▶ **Work required**: Searching the material below, find each line that includes the word "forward", and copy it.
▽
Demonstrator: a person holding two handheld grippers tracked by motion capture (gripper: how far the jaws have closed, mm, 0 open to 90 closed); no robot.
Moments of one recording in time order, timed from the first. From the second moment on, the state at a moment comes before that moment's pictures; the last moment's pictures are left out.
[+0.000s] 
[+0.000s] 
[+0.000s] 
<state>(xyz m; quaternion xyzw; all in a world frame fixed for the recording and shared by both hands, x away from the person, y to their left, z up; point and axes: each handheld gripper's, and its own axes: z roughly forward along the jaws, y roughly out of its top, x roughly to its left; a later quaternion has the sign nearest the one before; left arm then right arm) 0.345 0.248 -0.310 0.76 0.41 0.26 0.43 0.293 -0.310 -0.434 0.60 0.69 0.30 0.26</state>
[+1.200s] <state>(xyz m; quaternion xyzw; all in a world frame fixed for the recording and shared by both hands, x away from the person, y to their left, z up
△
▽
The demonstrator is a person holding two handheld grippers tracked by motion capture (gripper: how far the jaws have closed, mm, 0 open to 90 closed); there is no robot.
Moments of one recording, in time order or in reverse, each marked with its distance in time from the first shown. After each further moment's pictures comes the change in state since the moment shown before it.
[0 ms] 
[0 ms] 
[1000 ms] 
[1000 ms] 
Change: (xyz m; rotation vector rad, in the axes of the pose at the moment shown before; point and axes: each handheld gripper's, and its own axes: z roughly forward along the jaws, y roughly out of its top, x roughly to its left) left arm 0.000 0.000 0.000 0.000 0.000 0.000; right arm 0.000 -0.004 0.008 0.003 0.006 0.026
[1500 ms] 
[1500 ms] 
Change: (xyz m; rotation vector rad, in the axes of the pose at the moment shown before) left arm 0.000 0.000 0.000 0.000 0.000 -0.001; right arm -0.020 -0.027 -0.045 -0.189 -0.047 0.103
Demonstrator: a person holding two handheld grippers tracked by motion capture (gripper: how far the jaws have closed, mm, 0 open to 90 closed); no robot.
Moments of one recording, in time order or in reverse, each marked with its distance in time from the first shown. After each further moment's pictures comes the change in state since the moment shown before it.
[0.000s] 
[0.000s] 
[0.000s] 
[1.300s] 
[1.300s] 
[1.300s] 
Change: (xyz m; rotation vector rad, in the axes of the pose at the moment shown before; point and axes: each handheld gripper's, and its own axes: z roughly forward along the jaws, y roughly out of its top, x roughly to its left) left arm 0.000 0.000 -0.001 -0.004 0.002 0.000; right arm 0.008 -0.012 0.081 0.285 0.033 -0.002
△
▶ **Written response**:
<state>(xyz m; quaternion xyzw; all in a world frame fixed for the recording and shared by both hands, x away from the person, y to their left, z up; point and axes: each handheld gripper's, and its own axes: z roughly forward along the jaws, y roughly out of its top, x roughly to its left; a later quaternion has the sign nearest the one before; left arm then right arm) 0.345 0.248 -0.310 0.76 0.41 0.26 0.43 0.293 -0.310 -0.434 0.60 0.69 0.30 0.26</state>
Change: (xyz m; rotation vector rad, in the axes of the pose at the moment shown before; point and axes: each handheld gripper's, and its own axes: z roughly forward along the jaws, y roughly out of its top, x roughly to its left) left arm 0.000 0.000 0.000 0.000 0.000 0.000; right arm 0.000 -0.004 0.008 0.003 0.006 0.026
Change: (xyz m; rotation vector rad, in the axes of the pose at the moment shown before; point and axes: each handheld gripper's, and its own axes: z roughly forward along the jaws, y roughly out of its top, x roughly to its left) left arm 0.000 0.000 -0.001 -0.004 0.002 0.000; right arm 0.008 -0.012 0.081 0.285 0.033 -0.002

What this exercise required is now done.